In his first year in office, Mr. Scott abolished the state’s growth-management agency, which speaks volumes about his devotion to environmental issues. He still won’t acknowledge the reality of global warming and the need to devise effective policies to combat it. Mr. Crist was endorsed by the Sierra Club for his own actions to protect the environment, including an effort to stop the building of new coal-fired plants.
▪ Mr. Scott is just fine with the dangerous Stand Your Ground law, and appointed a task force to examine the issue and give him the result he wanted — Nope, this law doesn’t need tweaking at all. Mr. Crist, however, realizes that it needs to be fixed before more people use it to commit homicide and walk away without punishment.
▪ Mr. Crist favors accepting $51 billion from the federal government to expand Medicaid to give some 1 million Floridians medical coverage. Mr. Scott was against it, then for it, but never lifted a finger to get the Republican-led Legislature to approve it.
▪ Mr. Scott slashed funding for K-12 public education in his first year in office by $1.3 billion. He’s restored some of those cuts, but per-pupil spending is still $200 less than under Mr. Crist in 2007.
There are many other troubling issues in Mr. Scott’s record: He signed laws (since rejected by the courts) requiring drug testing for welfare recipients and some state employees. He rejected $2.4 billion in federal aid to build a high-speed train in Central Florida. And he signed laws designed to suppress the black vote.

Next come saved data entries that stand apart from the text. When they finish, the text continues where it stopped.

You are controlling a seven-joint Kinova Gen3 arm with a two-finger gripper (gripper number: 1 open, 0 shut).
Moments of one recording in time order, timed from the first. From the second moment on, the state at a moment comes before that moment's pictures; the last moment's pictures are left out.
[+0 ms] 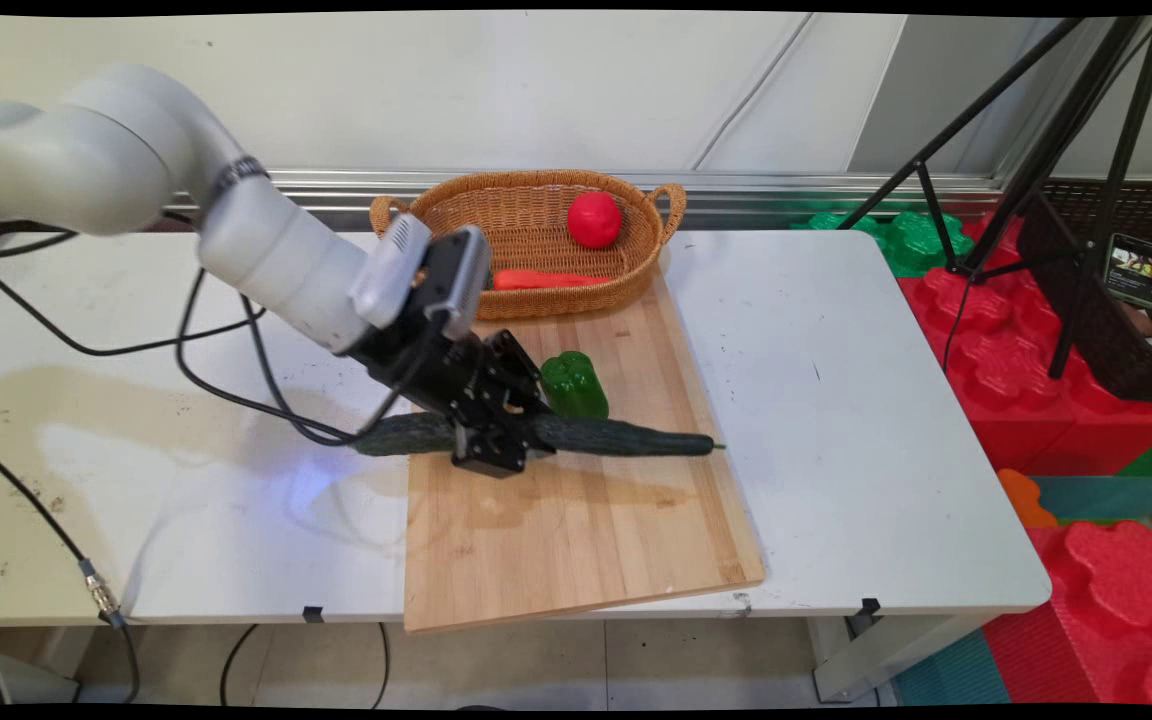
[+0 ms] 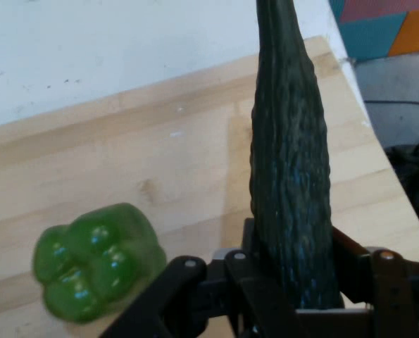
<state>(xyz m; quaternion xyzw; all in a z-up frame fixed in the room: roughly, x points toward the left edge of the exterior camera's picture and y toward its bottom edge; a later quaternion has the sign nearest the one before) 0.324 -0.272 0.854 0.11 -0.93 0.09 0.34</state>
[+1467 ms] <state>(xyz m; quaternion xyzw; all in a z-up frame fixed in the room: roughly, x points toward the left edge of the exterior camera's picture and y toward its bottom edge) 0.430 -0.349 0.961 0.19 -0.88 0.21 0.37</state>
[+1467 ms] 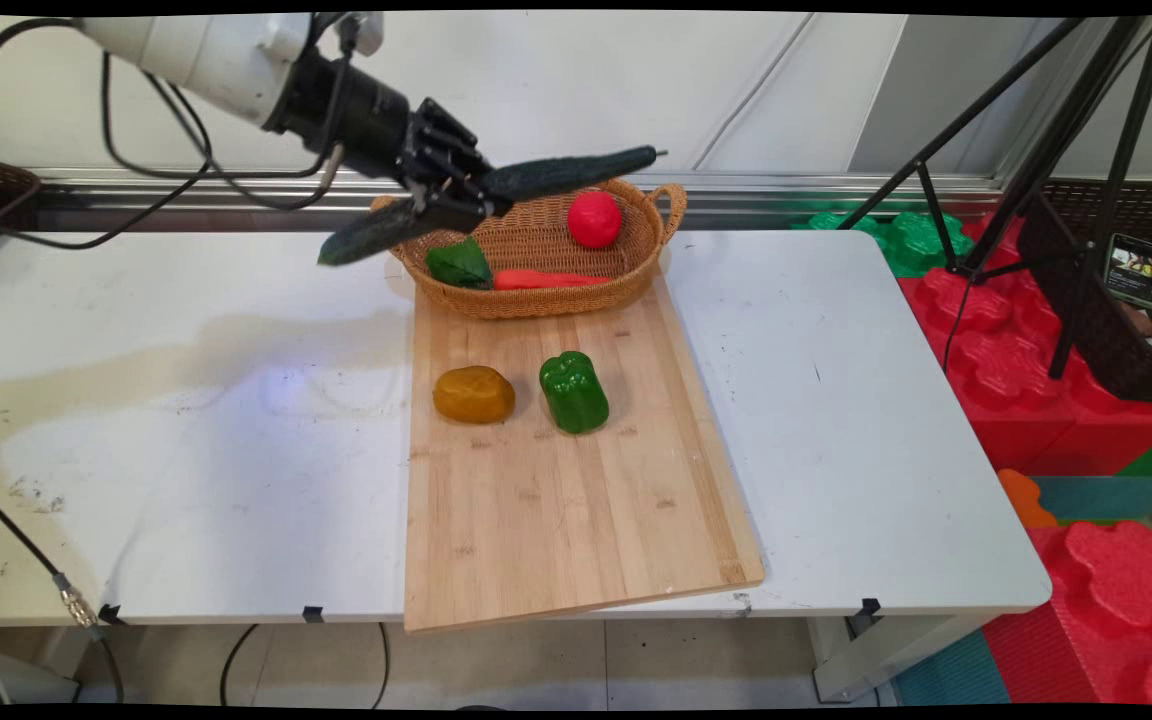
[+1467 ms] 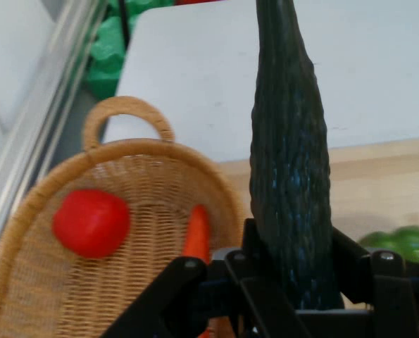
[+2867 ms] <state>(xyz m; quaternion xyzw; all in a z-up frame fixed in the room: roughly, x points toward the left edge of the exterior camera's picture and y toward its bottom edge) 0.398 -0.520 0.869 0.15 -0.91 0.26 0.27</state>
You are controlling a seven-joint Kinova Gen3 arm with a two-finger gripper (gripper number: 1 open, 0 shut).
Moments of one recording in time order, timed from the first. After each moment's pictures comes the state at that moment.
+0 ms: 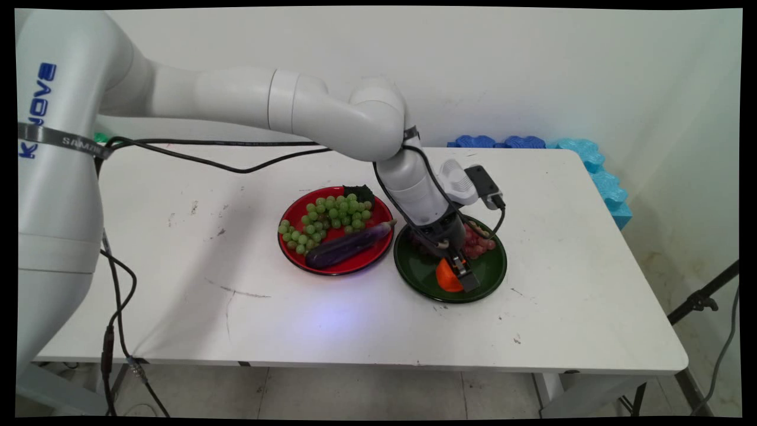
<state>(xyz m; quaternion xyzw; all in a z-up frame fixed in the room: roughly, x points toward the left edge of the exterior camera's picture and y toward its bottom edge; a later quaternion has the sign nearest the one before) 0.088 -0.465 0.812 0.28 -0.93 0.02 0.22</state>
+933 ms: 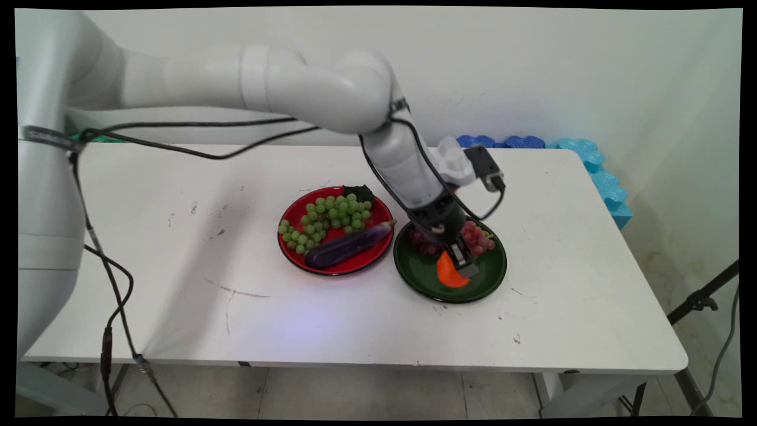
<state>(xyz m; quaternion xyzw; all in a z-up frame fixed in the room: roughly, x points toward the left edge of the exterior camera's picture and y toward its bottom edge) 0.102 -0.450 0.864 0.25 -0.94 0.02 0.23</state>
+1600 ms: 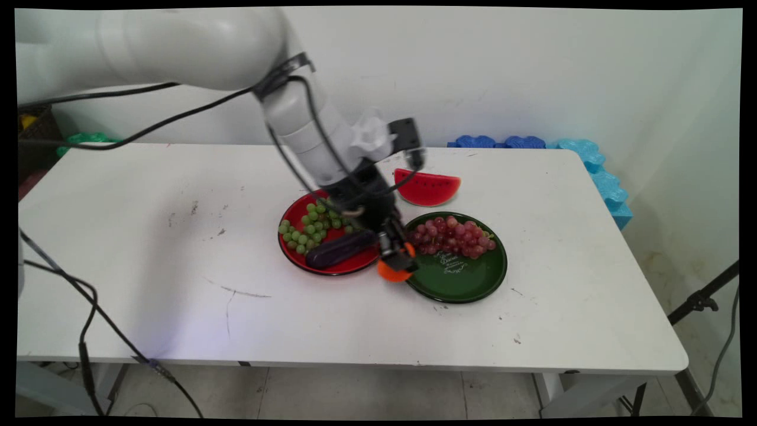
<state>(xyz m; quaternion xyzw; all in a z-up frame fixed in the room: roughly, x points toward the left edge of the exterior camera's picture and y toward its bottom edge) 0.199 -0.396 0.918 0.22 -0.95 0.01 0.23</state>
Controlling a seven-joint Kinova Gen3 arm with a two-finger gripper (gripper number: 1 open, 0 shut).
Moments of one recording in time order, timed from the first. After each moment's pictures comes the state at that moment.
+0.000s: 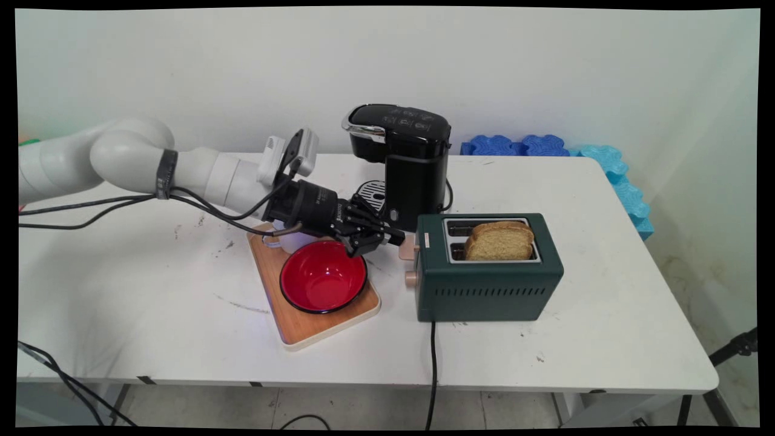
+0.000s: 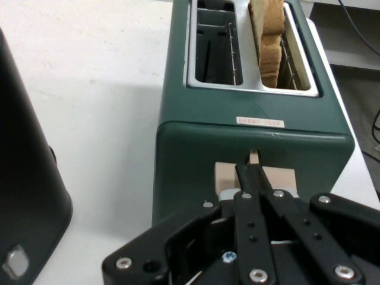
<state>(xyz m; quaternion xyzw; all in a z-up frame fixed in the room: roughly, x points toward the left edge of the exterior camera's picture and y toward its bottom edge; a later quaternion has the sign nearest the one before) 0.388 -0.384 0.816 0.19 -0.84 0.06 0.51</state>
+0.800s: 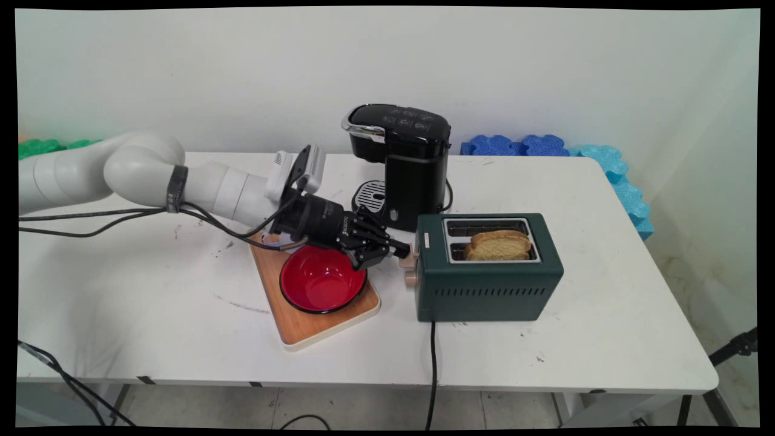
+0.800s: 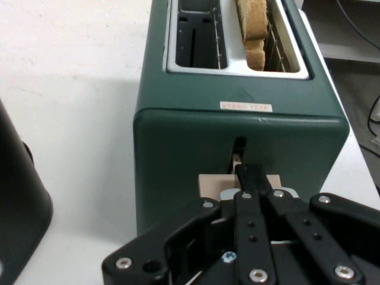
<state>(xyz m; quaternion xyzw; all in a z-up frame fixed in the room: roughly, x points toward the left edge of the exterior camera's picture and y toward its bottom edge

Neither one of these candidates is perfect. Mr. Crist has had to defend his political migration from Republican to Democrat, his current support for same-sex marriage and his pro-choice stance against charges of political expedience. However, Mr. Scott stood firm against in-state tuition for young undocumented students before changing his mind this election year. The governor was four-square behind the Common Core curriculum, then wasn’t, claiming federal overreach — instead of the tea party’s tap on his shoulder.
Mr. Crist’s record on the issues, his record as a moderate — even as a Republican — and his undoubted devotion to the state of Florida give him a clear edge. For governor of Florida, the Miami Herald recommends CHARLIE CRIST.